For instance, if I'm training for 3 minute rounds, I'll do kb swings for a minute, sledge swings for a minute, then shadow box (usually working on a particular set of combinations for a minute).
Rest however much time you're alloted in between rounds, and repeat the cycle the maximum number of rounds the fight might last.
This will probably gas you pretty good. don't overdo it, especially the first few times.
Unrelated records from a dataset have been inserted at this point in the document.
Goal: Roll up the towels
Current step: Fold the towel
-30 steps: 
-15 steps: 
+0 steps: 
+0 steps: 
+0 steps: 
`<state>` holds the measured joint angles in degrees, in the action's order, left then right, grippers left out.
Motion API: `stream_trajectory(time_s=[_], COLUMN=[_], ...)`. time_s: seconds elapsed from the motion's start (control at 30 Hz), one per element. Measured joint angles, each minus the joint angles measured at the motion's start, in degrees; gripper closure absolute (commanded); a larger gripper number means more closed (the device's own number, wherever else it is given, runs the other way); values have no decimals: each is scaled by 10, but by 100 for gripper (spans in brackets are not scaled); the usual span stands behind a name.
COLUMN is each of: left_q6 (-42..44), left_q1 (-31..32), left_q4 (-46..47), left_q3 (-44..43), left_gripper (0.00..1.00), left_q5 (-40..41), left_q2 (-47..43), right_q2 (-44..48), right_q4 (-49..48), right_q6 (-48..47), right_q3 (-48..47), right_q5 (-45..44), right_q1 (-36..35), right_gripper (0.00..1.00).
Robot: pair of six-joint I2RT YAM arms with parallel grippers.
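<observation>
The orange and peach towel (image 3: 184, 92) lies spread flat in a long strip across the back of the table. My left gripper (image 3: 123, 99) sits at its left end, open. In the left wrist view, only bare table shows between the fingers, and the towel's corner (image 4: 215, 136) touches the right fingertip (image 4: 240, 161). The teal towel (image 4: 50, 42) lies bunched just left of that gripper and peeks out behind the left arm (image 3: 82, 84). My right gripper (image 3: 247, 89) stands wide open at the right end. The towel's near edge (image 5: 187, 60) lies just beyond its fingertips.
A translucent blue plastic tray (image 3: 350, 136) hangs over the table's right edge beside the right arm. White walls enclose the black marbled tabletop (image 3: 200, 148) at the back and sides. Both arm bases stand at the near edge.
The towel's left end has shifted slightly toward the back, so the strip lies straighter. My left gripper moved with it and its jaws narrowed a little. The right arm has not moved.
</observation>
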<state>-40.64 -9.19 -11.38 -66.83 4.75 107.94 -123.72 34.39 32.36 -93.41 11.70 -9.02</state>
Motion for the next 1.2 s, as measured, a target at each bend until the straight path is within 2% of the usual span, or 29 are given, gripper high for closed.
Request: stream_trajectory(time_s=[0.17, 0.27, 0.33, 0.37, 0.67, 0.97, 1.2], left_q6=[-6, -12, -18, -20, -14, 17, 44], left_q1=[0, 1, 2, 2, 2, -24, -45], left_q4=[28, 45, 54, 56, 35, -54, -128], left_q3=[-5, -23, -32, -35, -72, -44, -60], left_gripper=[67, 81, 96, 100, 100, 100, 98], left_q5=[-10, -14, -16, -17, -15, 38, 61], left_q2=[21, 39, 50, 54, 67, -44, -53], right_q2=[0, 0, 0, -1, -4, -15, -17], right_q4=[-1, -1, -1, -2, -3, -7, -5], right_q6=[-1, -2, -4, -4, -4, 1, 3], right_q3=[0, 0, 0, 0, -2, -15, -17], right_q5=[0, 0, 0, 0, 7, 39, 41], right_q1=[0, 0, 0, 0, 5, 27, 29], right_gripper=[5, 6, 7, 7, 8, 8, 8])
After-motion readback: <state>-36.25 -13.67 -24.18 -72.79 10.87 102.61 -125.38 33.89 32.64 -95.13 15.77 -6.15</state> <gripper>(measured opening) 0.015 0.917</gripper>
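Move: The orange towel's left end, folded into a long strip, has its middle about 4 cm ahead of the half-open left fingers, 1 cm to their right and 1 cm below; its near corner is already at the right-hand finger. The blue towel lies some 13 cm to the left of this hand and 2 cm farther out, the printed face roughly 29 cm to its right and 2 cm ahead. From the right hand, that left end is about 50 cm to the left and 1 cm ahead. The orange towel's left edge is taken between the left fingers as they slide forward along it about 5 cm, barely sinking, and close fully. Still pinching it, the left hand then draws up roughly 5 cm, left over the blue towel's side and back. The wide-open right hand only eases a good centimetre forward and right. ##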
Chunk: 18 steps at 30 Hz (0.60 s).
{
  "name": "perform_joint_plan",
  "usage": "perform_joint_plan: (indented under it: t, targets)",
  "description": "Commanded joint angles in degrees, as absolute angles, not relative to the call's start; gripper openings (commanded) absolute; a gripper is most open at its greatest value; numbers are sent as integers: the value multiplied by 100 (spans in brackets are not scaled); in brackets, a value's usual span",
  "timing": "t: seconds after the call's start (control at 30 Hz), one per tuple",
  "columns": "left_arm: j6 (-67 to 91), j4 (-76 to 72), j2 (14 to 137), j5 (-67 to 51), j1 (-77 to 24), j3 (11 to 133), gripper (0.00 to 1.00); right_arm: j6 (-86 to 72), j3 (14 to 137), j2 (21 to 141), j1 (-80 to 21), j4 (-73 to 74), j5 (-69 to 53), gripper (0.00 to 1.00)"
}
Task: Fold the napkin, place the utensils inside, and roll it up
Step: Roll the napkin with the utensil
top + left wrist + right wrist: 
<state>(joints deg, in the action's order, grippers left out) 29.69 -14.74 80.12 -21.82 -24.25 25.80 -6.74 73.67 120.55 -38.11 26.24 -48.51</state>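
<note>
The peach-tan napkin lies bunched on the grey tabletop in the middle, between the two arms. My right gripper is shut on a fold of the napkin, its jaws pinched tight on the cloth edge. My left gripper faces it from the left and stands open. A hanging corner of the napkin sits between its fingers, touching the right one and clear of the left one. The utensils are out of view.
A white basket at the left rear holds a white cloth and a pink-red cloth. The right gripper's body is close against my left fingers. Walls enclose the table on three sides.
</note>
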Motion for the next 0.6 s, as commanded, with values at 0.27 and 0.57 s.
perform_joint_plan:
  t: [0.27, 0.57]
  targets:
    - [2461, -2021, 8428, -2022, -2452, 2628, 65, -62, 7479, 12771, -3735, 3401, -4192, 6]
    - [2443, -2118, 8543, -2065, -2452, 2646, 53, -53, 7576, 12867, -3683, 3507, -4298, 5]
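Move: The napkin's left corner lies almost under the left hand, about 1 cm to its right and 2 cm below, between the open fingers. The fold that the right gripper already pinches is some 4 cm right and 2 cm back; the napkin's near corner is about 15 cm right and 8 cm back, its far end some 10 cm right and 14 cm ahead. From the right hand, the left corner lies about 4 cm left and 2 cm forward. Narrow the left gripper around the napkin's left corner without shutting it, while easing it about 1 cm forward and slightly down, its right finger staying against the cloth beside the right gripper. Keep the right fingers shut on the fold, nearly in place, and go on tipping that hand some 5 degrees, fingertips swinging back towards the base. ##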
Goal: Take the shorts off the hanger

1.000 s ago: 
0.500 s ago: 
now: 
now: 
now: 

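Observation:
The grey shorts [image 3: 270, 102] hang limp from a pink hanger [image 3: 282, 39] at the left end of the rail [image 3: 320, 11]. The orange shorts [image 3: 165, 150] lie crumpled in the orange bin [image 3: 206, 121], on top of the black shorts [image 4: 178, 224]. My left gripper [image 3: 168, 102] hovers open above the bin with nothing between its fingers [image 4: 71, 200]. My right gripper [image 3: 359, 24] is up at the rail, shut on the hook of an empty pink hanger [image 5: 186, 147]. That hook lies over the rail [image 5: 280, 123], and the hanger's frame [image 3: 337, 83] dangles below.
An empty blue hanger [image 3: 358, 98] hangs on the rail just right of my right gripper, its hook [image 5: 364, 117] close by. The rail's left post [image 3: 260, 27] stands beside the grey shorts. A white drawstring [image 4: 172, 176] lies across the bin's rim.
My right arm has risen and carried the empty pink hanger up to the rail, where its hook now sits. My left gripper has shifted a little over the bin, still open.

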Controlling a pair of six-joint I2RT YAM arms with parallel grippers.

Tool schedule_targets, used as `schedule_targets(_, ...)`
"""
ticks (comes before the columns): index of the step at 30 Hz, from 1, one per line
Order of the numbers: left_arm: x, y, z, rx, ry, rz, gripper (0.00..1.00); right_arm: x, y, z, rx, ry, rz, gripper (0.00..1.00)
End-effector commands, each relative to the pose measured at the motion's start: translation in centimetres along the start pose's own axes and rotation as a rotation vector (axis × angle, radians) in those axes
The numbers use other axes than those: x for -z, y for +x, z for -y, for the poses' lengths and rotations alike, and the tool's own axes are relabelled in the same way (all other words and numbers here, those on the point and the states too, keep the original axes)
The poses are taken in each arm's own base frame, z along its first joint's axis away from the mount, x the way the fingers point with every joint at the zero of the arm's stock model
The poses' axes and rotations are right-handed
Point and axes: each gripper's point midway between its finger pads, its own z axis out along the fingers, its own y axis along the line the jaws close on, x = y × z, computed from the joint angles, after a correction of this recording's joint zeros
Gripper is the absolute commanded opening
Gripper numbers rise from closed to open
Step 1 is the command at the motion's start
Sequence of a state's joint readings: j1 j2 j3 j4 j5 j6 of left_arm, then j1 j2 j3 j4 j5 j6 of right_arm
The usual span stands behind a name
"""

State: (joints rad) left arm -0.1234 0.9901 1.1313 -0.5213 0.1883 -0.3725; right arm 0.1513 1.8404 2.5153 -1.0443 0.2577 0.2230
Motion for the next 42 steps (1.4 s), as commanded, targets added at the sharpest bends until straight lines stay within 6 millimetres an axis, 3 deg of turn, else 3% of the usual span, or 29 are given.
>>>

I train in class twice a week, lift heavy three times, do light aerobic work twice, and a high intensity anaerobic cardio workout like this max twice a week (and mobility and stretching whenever I can). That said, you'll probably have to feel it out for yourself.
Are you getting better? Is it getting easier? If it's really hard, your cardio should already be increasing, you'll have to figure out wether you are above or below the ideal amount of cardio per week. If you're improving I wouldn't make any large changes, if not, try adding a cardio session or include more cardio work in your bjj sessions, we used to do a thing where you would roll like this:
p1 vs p2
p1 vs p3
p2 vs p3
p2 vs p1
and so on, so you'd first roll with someone tired and then with someone fresh.
I would also consider losing a bit of weight, heavyweight usually don't have a problem with knockout power, so sacrificing a bit to get lighter, faster and more endurable should be a good idea.
If BJJ makes you gas, then BJJ is a fine way to increase your cardio. Do more BJJ rolling.
The concern with developing cardio for MMA fighters, particularly heavyweights, is that cardio A) can interfere with sport-specific training time, of which much is needed in this wide-ranging sport, and B) can make the heavyweight become smaller and need to drop down a weight class. Since you say you carry a little extra fat, then you shouldn't worry about extra cardio. Since BJJ is sport-specific for MMA, it's a fine way to get cardio work in.